Creating a Knowledge Base via Bailian Console

Open the Bailian console, access the “Data Management” menu on the left side, and upload private domain data via the “Import Data” button:

agent-architecture.png

Access the “Knowledge Index” menu on the left side and complete the vectorization of the previously uploaded data by clicking “Create Knowledge Base”:

agent-architecture.png

Note: Remember the Knowledge Base Name you enter here, as it will be used as a unique index for subsequent RAG knowledge retrieval.

Creating a Knowledge Base via API

If you don’t want to manually operate the Bailian console, you can use the DocumentReader interface implementation DashScopeDocumentCloudReader and the VectorStore implementation DashScopeCloudStore in Spring AI Alibaba to upload local data to Bailian and complete data vectorization.

Here’s the relevant code:

public void importDocuments() {
String path = "absolute-path-to-your-file";
// 1. import and split documents
DocumentReader reader = new DashScopeDocumentCloudReader(path, dashscopeApi, null);
List<Document> documentList = reader.get();
logger.info("{} documents loaded and split", documentList.size());
// 1. add documents to DashScope cloud storage
VectorStore vectorStore = new DashScopeCloudStore(dashscopeApi, new DashScopeStoreOptions(indexName));
vectorStore.add(documentList);
logger.info("{} documents added to dashscope cloud vector store", documentList.size());
}

Note: The indexName value used in the code above will serve as a unique index for subsequent RAG knowledge retrieval.

Creating a RAG Agent Application

After completing the knowledge base, we can develop our own RAG application. Similarly, we have two approaches to develop our application:

  1. Continue development in the Bailian console, which provides a visual platform for agent application development and deployment, making it easy to create hosted applications.
  2. Use the Spring AI Alibaba framework to develop applications, which is typically suitable for scenarios where you need to integrate RAG into legacy Java applications or need more flexible control over application retrieval behavior.

Below we focus on explaining how to develop RAG applications using the Spring AI Alibaba framework, simulating the development process of a legacy Java application integrating with large language models.

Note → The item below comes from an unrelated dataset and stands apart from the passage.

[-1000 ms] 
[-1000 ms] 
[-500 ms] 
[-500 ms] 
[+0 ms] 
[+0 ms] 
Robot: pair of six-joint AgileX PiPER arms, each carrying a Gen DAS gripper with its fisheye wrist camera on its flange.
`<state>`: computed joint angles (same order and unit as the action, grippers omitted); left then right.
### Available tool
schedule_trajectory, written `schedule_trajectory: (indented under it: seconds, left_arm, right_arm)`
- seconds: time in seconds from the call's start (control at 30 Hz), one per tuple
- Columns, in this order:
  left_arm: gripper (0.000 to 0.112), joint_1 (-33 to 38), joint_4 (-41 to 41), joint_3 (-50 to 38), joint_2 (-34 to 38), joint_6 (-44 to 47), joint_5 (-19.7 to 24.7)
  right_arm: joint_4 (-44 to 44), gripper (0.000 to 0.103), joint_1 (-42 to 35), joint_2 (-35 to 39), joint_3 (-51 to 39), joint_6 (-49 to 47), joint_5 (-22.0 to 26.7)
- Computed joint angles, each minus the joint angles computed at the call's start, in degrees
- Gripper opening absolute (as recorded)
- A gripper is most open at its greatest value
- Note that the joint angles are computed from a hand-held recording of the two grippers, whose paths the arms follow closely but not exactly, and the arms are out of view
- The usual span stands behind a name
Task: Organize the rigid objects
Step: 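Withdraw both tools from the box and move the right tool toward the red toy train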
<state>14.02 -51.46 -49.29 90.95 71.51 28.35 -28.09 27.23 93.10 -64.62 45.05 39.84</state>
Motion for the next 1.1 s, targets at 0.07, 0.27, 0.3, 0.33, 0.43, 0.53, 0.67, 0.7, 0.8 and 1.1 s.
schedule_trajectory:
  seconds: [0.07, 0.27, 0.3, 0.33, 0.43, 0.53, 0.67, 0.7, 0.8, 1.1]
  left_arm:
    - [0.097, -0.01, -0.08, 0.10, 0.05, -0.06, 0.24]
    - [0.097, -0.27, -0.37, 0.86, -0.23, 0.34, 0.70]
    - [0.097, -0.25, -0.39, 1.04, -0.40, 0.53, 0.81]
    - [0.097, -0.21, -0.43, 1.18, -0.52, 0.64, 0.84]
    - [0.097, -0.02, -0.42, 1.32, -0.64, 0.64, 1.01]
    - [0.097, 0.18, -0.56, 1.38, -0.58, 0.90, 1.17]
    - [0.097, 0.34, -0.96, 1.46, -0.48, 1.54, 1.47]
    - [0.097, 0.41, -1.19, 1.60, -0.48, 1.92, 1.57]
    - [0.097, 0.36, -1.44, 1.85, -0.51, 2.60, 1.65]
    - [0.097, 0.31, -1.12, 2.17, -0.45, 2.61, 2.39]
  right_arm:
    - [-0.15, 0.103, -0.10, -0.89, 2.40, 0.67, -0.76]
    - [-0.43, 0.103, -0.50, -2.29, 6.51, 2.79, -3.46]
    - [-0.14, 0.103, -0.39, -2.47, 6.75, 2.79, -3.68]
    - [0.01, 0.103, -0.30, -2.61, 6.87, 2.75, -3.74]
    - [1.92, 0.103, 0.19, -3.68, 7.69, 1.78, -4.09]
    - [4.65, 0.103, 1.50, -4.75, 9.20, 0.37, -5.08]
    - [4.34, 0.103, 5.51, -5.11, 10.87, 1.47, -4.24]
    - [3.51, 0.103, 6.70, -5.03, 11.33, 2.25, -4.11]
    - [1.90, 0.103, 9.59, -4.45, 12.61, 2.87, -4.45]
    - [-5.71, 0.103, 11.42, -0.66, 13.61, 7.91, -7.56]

To allow a Spring Boot application to access large language models and use knowledge bases in Bailian, we first need to add the Spring AI Alibaba dependency:

<dependency>
<groupId>com.alibaba.cloud.ai</groupId>
<artifactId>spring-ai-alibaba-starter</artifactId>
<version>${spring-ai-alibaba.version}</version>
</dependency>

Next, we need to obtain the model API key and other necessary information from the Bailian platform:

spring:
ai:
dashscope:
api-key: ${AI_DASHSCOPE_API_KEY}
  • api-key: Required, the key for accessing the model service.
  • workspace-id: Optional, defaults to using the default business space. If the application was created in a separate business space, you need to specify this.

Next is the standard process for developing RAG applications using the Spring AI Alibaba framework. To establish a connection with Bailian during the retrieval phase, we need to specify the Bailian knowledge base retrieval component DashScopeDocumentRetriever.

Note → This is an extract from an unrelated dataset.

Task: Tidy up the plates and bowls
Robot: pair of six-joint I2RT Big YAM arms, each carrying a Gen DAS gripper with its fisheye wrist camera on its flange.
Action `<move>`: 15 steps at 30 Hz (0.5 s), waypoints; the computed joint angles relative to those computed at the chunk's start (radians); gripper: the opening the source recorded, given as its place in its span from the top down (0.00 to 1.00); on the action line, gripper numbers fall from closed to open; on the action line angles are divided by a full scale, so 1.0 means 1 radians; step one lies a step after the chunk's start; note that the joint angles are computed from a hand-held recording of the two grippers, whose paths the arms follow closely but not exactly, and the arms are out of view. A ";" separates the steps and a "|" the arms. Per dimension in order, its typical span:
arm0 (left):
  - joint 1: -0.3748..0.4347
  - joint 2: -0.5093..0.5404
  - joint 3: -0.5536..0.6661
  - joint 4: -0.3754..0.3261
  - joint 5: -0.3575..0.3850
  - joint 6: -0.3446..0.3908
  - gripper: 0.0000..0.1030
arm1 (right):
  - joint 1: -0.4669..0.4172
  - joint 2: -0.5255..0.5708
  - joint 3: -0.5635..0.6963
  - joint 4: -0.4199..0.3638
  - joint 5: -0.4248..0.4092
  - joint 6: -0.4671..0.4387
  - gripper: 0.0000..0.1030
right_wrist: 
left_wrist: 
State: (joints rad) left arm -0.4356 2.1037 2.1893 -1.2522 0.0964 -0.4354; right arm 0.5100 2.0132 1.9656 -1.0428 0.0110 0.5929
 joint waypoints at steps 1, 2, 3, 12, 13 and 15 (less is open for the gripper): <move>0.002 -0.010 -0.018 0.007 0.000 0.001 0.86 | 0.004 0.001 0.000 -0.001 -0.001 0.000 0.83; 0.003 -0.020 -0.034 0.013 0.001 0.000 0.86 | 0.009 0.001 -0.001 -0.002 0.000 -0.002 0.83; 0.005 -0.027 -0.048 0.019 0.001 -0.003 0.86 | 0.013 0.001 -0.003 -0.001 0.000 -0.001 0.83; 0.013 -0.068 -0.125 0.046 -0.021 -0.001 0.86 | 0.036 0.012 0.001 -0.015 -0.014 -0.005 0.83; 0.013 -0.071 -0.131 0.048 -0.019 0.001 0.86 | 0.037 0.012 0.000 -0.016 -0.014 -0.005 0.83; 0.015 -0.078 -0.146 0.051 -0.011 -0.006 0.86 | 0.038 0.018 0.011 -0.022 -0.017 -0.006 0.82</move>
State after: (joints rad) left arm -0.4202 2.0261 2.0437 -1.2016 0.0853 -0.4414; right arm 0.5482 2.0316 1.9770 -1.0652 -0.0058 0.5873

private static final String indexName = "Microservice";
DocumentRetriever retriever = new DashScopeDocumentRetriever(dashscopeApi,
DashScopeDocumentRetrieverOptions.builder().withIndexName(indexName).build());

The indexName needs to be specified as the name of the knowledge base you created in Bailian, as described in the previous section.

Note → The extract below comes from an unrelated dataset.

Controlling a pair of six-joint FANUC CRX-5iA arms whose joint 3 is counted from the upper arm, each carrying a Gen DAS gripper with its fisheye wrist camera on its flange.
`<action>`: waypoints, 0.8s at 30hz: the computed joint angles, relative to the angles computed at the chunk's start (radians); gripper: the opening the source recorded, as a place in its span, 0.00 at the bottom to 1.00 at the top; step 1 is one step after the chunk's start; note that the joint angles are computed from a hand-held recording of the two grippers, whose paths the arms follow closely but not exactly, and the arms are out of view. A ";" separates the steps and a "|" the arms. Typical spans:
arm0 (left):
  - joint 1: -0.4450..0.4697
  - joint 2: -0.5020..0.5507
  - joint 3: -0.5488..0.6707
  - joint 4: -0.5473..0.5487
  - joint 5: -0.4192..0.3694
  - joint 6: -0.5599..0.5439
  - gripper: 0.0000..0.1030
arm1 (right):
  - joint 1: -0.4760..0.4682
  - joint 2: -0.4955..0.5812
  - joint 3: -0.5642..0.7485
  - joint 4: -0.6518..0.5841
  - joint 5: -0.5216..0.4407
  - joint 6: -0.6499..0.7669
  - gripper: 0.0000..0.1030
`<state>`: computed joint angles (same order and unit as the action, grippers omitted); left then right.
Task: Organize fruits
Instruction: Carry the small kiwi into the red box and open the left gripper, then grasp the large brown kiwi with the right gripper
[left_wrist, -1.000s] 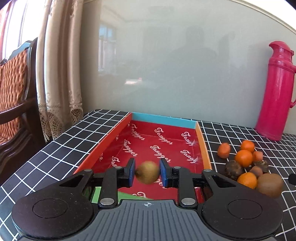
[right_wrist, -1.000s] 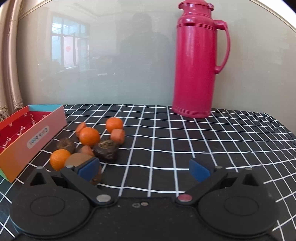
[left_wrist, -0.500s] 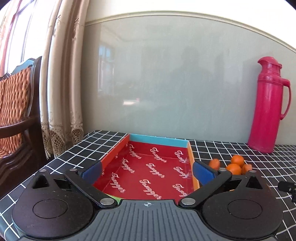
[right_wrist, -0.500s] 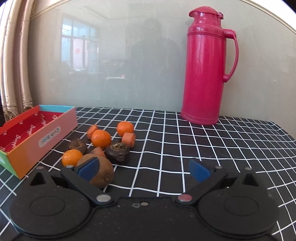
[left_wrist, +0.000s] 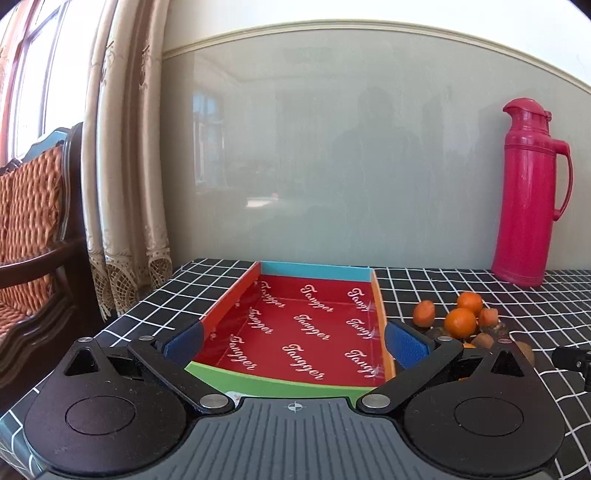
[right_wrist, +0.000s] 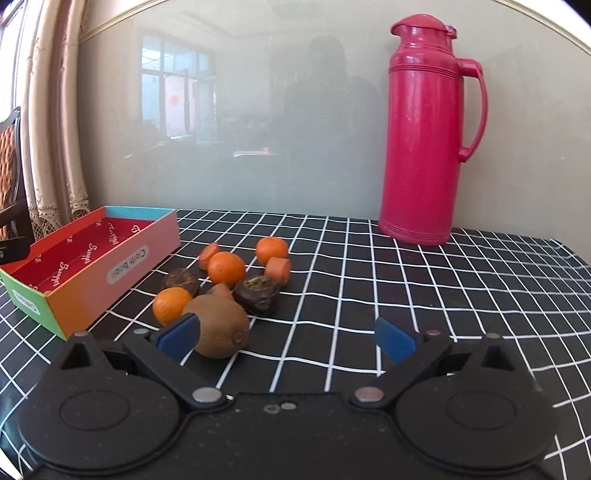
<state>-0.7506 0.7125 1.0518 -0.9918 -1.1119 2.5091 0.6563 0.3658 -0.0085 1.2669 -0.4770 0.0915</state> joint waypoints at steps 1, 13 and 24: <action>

As shown in the following code snippet, we use ChatClient to call the model service, where the DocumentRetrievalAdvisor aspect is responsible for intercepting user requests and appending the knowledge base context retrieved by the retriever to the user’s prompt before sending it to the large language model.

ChatClient chatClient = builder
.defaultAdvisors(new DocumentRetrievalAdvisor(retriever))
.build();
String content = chatClient.prompt().user(message).stream().chatResponse();

For the complete source code of the example project, please check the Github repository spring-ai-alibaba-examples.